Polytropic Models: Solving Problem at Slide 5

[Giammy85]

Hello, I am studing polytropes and I found something interesting here: http://astronomy.sussex.ac.uk/~pd48/Polytropes.ppt

I got a problem at slide 5 where she says that the polytropic index n is equal to 0 for a homogenous gas sphere.

I am not able to figure out why. From the polytropic equation P=K*ro^(gamma) we can write: dP/dr=k(gamma)ro^(gamma-1)d(ro)/dr
and since ro=const we can say that dP/dr=0 for any value of gamma and moreover we can say that there is no equilibrium.


thanks for help

 

[tiny-tim]

I am not able to figure out why. From the polytropic equation P=K*ro^(gamma) we can write: dP/dr=k(gamma)ro^(gamma-1)d(ro)/dr
and since ro=const we can say that dP/dr=0 for any value of gamma and moreover we can say that there is no equilibrium.

Hi Giammy85!

(have a gamma: γ )

I can't see the equations in your slide … the background is too dark.

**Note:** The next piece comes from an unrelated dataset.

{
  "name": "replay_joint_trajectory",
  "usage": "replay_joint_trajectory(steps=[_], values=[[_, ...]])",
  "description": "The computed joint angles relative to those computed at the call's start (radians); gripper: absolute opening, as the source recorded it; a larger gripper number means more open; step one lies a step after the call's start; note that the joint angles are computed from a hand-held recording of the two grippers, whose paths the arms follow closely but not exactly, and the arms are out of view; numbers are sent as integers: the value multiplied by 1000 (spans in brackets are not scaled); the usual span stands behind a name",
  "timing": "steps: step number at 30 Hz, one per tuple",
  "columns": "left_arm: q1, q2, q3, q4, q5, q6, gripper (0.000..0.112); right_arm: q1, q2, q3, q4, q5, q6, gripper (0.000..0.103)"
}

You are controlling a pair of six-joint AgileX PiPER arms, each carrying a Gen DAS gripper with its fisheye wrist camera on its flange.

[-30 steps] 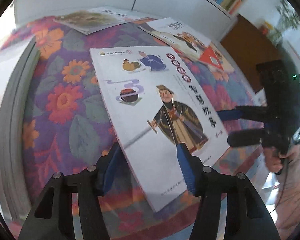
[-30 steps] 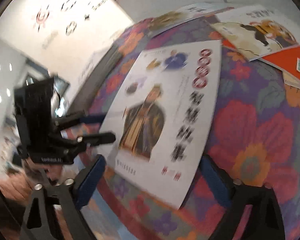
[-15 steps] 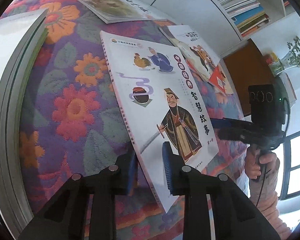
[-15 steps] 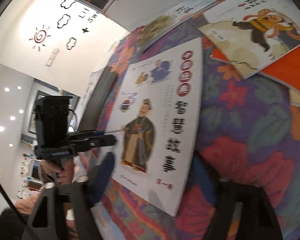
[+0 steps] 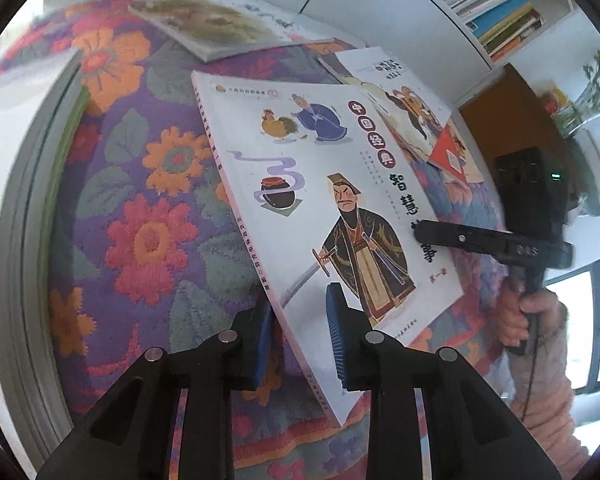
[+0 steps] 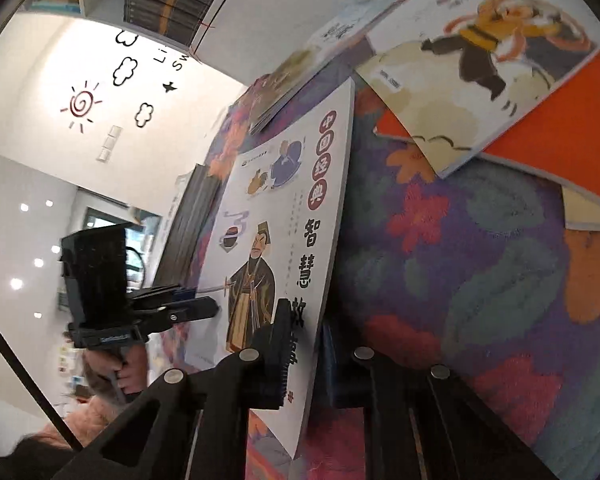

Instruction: Organize books

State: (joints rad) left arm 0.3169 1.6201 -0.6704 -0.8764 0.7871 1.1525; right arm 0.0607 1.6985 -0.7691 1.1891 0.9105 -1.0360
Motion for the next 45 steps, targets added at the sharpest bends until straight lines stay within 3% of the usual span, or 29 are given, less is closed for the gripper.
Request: replay_joint_trajectory(steps=[3, 7, 14, 20, 29, 33, 37, 41, 45], values=[[-42, -47, 20, 22, -57, -32, 24, 85, -118, 43, -59, -130, 69, 14], [-43, -59, 13, 38, -69, -36, 24, 122, -226, 75, -90, -134, 95, 13], [-4, -124, 22, 52, -17, -7, 24, 194, -363, 117, -150, -170, 136, 14], [16, -179, 23, 56, 6, 10, 24, 307, -466, 164, -191, -278, 225, 15], [138, -298, 14, 36, 91, 68, 24, 489, -554, 139, -344, -425, 499, 15], [243, -305, -28, 26, 154, 111, 24, 562, -532, 109, -370, -490, 544, 16], [371, -298, -87, 15, 228, 176, 24, 595, -464, 59, -325, -523, 487, 16], [523, -254, -168, -22, 326, 250, 24, 656, -377, -45, -311, -549, 501, 16], [637, -195, -236, -41, 375, 295, 24, 729, -273, -173, -331, -569, 551, 16]])
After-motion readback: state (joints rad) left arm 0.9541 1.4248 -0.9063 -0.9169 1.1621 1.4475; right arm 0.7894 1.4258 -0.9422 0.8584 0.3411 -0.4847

But if dP/dr = k γ ro^γ-1 d(ro)/dr, and if ro = constant,

then dro/dr = 0 and dP/dr = 0.

What's the problem?

 

[Giammy85]

Hi Giammy85!

(have a gamma: γ )

I can't see the equations in your slide … the background is too dark.

But if dP/dr = k γ ro^γ-1 d(ro)/dr, and if ro = constant,

then dro/dr = 0 and dP/dr = 0.

What's the problem?

are you talking about this? http://astronomy.sussex.ac.uk/~pd48/Polytropes.ppt
I can clearly see them in every pc I used

The problem is that according to the author of this ppt for a homogenous gas sphere the polytropic index n has to be equal to 0 and so γ=1+1/n=infinite.

Instead I found that for ro=const there is no equilibrium for any value of γ. So if that author is right, how to demonstrate n=0?